Pénurie des ressources hydriques: Les risques de la gestion décentralisée

« La gestion décentralisée des ressources hydriques pose problème parce que chaque région va essayer de trouver ses propres solutions et va légiférer de son propre chef », assure Raoudha Gafrej, experte en eau et en changement climatique à La Presse.


Le conseil régional de Kasserine a voté, au mois de septembre dernier, la création d’une Agence de gestion des réseaux d’eau en milieu rural, actuellement gérés par les Groupements de développement agricole GDA. Il s’agit d’une initiative qui a été proposée par le gouverneur de Kasserine, dans l’objectif de pallier les difficultés de gestion de l’eau, dont ont fait montre les GDA de la région, mais aussi afin de garantir l’alimentation en eau potable des groupements d’habitation et des établissements scolaires. Si la décision a été votée selon les dispositions de la loi relative aux conseils régionaux, il n’existe aucun texte juridique qui autorise la création, à l’échelle régionale, d’une Agence de gestion des eaux dans les zones rurales. « Le conseil régional de Kasserine a voté la proposition, alors que le Code de l’eau de 1975 en vigueur ne contient aucune disposition relative à la création d’agence régionale de gestion des eaux », affirme à La Presse, Raoudha Gafrej, experte en eau et en changement climatique.

Les GDA, un modèle de gestion devenu suranné ?

La décision prise par le conseil régional remet, en effet, sur la table la question relative à l’efficacité des GDA dans la gestion des eaux en milieu rural.

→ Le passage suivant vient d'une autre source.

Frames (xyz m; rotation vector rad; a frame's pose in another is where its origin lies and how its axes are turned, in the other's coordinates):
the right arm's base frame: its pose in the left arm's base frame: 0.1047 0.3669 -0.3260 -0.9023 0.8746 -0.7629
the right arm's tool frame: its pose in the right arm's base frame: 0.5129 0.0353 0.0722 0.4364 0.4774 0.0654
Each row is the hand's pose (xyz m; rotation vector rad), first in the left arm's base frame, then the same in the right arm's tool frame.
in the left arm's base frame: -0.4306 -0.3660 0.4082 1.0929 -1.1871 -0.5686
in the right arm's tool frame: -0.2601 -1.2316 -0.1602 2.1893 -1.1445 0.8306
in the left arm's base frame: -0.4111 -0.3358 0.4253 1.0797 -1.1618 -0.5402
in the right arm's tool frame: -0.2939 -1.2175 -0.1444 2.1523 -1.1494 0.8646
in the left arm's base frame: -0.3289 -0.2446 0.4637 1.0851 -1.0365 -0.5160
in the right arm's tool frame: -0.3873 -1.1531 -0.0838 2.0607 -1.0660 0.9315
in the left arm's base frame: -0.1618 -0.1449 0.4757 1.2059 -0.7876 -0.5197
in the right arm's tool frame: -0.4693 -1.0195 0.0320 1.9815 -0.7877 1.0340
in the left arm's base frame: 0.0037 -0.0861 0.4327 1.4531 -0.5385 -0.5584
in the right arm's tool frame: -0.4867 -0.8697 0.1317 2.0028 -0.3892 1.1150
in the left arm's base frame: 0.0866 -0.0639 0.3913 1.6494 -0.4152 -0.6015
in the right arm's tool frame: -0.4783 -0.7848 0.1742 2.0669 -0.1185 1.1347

Ces groupements, qui croulent sous le poids de l’endettement, peinent à subvenir aux besoins des agriculteurs en eau. Le coût élevé de l’énergie nécessaire à la production et à la distribution de l’eau dans les zones enclavées et difficiles d’accès et le non-paiement des factures ont fait que les GDA se trouvent sur le fil du rasoir et n’arrivent plus à assurer le rôle qui leur échoit. Une gestion décentralisée des ressources hydriques serait-elle alors la solution face à l’échec de ces groupements, qui ont assuré pendant des décennies la desserte des campagnards et des agriculteurs en eau potable? « La gestion décentralisée des ressources hydriques pose problème, parce que chaque région va essayer de trouver ses propres solutions et va légiférer de son propre chef… Cela va être catastrophique parce que l’eau est quand même une ressource nationale. Les nappes sont interconnectées. Il est inconcevable que chaque région légifère d’une manière indépendante sur la question », explique dans ce sens Gafrej.  La Tunisie fait face à une crise alarmante de l’eau. Même si la rareté des ressources hydriques ne date pas d’aujourd’hui, trouver des solutions durables et pérennes à une crise qui s’accentue sous l’effet du changement climatique devrait être une priorité absolue. Encore faut-il mettre l’accent sur les défis liés à la pénurie d’eau et auxquels fait face l’agriculture, un secteur qui peine à se projeter dans le futur.